VG320# show ccm-manager MGCP Domain Name: VG320.dillbrowLab.local Priority Status Host ============================================================ Primary Registered <CUCM IP> First Backup None Second Backup None Current active Call Manager: <CUCM IP> Backhaul/Redundant link port: 2428 Failover Interval: 30 seconds Keepalive Interval: 15 seconds Last keepalive sent: 17:42:40 UTC Jul 12 2019 (elapsed time: 00:00:15) Last MGCP traffic time: 17:42:55 UTC Jul 12 2019 (elapsed time: 00:00:00) VG320# show mgcp MGCP Admin State ACTIVE, Oper State ACTIVE - Cause Code NONE MGCP call-agent: <CUCM IP> 2427 Initial protocol service is MGCP 0.1 MGCP validate call-agent source-ipaddr DISABLED MGCP validate domain name DISABLED MGCP block-newcalls DISABLED
これらのコマンドは、関連する出力だけを含むように短縮されています。詳細については、次のshow出力を参照してください。
show mgcp
show mgcp endpoint
show mgcp connection
show ccm-manager
show voice port summary
show isdn status
show controller [t1/e1] x/x/x
show call active voice brief
show voice call summary
音声コールステータスの表示
前のshowコマンドで確認できた場合は、デバイスで次のデバッグを実行して、コールが失敗した理由をさらに調べることができます。

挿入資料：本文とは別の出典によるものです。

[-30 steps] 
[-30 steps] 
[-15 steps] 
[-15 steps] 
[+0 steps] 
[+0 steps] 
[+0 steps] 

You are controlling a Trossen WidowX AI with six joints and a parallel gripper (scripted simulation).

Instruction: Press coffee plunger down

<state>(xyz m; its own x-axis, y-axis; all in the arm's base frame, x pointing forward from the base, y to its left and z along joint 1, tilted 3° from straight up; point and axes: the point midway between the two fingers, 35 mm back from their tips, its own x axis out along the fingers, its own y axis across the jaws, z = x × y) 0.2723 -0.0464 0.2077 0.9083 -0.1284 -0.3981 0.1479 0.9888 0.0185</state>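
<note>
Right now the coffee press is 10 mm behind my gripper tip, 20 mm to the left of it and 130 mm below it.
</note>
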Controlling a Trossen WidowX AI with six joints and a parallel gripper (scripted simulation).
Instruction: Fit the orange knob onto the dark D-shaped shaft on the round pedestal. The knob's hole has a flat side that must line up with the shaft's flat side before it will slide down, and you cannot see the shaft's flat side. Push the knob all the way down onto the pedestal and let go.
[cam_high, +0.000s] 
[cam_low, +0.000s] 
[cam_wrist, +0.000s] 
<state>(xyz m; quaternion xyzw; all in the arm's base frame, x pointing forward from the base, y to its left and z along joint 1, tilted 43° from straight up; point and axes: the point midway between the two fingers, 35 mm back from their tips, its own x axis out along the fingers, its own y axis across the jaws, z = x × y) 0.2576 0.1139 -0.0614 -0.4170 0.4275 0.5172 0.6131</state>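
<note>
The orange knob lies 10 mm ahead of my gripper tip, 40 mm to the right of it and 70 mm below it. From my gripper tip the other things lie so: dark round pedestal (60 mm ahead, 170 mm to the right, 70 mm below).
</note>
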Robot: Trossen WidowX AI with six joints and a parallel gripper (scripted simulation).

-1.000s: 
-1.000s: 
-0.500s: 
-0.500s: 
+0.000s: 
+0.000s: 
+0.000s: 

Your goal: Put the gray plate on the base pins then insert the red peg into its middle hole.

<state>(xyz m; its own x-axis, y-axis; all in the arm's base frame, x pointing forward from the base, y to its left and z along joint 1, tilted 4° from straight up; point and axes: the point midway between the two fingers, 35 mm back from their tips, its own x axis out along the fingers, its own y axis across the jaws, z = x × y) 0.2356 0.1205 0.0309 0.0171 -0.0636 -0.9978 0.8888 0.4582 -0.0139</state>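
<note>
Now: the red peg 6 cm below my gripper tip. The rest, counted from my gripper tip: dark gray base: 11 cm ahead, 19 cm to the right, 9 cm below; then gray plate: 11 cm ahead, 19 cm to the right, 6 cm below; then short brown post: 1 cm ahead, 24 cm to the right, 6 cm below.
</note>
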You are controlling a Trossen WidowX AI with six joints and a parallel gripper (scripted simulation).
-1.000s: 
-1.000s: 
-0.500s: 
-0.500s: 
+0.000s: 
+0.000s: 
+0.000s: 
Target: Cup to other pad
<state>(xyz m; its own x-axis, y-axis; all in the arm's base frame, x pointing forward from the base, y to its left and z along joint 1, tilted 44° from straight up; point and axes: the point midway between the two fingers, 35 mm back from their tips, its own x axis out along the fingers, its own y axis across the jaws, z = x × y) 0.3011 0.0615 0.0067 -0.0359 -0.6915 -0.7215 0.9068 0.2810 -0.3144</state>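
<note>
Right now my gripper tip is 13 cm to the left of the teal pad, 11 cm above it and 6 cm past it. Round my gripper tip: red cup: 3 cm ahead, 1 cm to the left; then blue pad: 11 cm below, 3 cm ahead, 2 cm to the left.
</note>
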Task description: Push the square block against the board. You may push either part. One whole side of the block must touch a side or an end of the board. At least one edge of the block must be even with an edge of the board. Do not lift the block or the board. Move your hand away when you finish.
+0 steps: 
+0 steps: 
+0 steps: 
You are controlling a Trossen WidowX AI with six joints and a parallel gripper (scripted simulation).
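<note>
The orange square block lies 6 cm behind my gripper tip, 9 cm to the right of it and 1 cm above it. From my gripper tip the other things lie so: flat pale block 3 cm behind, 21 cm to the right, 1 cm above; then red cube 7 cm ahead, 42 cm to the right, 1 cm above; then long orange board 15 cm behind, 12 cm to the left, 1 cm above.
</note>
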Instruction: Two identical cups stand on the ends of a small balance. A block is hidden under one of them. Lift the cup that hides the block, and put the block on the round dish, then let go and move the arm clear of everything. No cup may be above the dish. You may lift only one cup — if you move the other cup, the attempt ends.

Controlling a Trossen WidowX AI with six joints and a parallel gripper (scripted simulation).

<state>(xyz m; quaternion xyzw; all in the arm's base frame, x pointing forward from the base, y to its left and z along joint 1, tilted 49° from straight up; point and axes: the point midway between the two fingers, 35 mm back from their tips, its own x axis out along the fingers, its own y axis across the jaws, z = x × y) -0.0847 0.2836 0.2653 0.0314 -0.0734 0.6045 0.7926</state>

debug mgcp [エンドポイント |エラー |イベント |パケット]
debug mgcp all(高度なデバッグ用)
debug ccm-manager [バックホール | 設定ダウンロード | エラーをスローします。 | イベント]
debug voip ccapi inout
debug vpm signal
debug voip vtsp session
debug isdn q931
上記のデバッグは、登録とコールセットアップの問題のトラブルシューティングに必要な情報を得るための出発点として最適です。